Here I tried a MLPClassifier and this model actually yielded my highest score of 0.41. This is definitely a model to look further into later, but due to time constraints, this was not possible now. There are many parameters here to experiment with.

In [10]:
mlp = MLPClassifier(max_iter=500)
mlp.fit(X, y)
y_pred_mlp = mlp.predict(X_pred)

outfile = open('mlp','wb')
pickle.dump(mlp, outfile)
outfile.close()

idlist = [x for x in range(len(df_test))]

data_pred = {'Id':idlist,
        'Predicted':y_pred_mlp}
df_pred = pd.DataFrame(data_pred)
df_pred.to_csv('predictions_mlp.csv',index=False)

Here I tried an SVC with a RBF kernel, but this did not yield good results at all at a much higher computational time so I stcuk with linear SVC. This model could use much more refinement like optimizing the C and gamma value.

In [11]:
svmrbf = SVC(C = 10, class_weight='balanced',  max_iter=5000)
svmrbf.fit(X,y)

outfile = open('svmrbf','wb')
pickle.dump(svmrbf, outfile)
outfile.close()

y_pred_rbf = svmrbf.predict(X_pred)

idlist = [x for x in range(len(df_test))]

data_pred = {'Id':idlist,
        'Predicted':y_pred_rbf}
df_pred = pd.DataFrame(data_pred)
df_pred.to_csv('predictions_rbf.csv',index=False)



In [8]:
x_train,x_test,y_train,y_test = train_test_split(X,y,test_size=0.2,random_state=42)

mlp = MLPClassifier(max_iter=500)
mlp.fit(x_train, y_train)
y_pred_mlp2 = mlp.predict(x_test)

print(mlp.score(x_test,y_test))
print(f1_score(y_test, y_pred_mlp2))

0.9678516081348497
0.6350546714301181


In [9]:
svmrbf = SVC(C = 10, class_weight='balanced',  max_iter=5000)
svmrbf.fit(x_train,y_train)
y_pred_rbf = svmrbf.predict(X_pred)

print(svmrbf.score(x_test,y_test))
print(f1_score(y_test, y_pred_mlp2))



0.6130415087142074
0.6350546714301181


Here I tried an XGBoost model and this also yielded a score of approximately 0.39. I have not looked much into this model but it surely has potential with more refinement.

In [15]:
weight = df['label'].value_counts().tolist()[0] / df['label'].value_counts().tolist()[1]

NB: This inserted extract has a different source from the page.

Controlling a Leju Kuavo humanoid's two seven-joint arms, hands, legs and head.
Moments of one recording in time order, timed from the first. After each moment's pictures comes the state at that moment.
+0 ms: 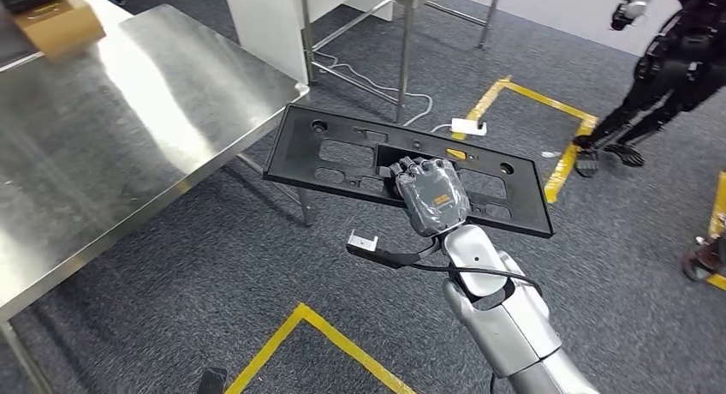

xgb_model = xgb.XGBClassifier(scale_pos_weight = weight)
xgb_model.fit(X, y)

y_pred_xgb = xgb_model.predict(X_pred)

outfile = open('xgb','wb')
pickle.dump(xgb_model, outfile)
outfile.close()

idlist = [x for x in range(len(df_test))]

data_pred = {'Id':idlist,
        'Predicted':y_pred_xgb}
df_pred = pd.DataFrame(data_pred)
df_pred.to_csv('predictions_xgb.csv',index=False)

## Conclusion
Because all of the models (except for the SVC with RBF kernel) yielded very similar results, it is very possible that our traning dataset or most likely our builded feature set could use much more refinement. Perhaps more relevant features could be implemented and maybe even a dimensional reduction of the word embeddings could be of use in this case, both in terms of better predictions and computational efficiency.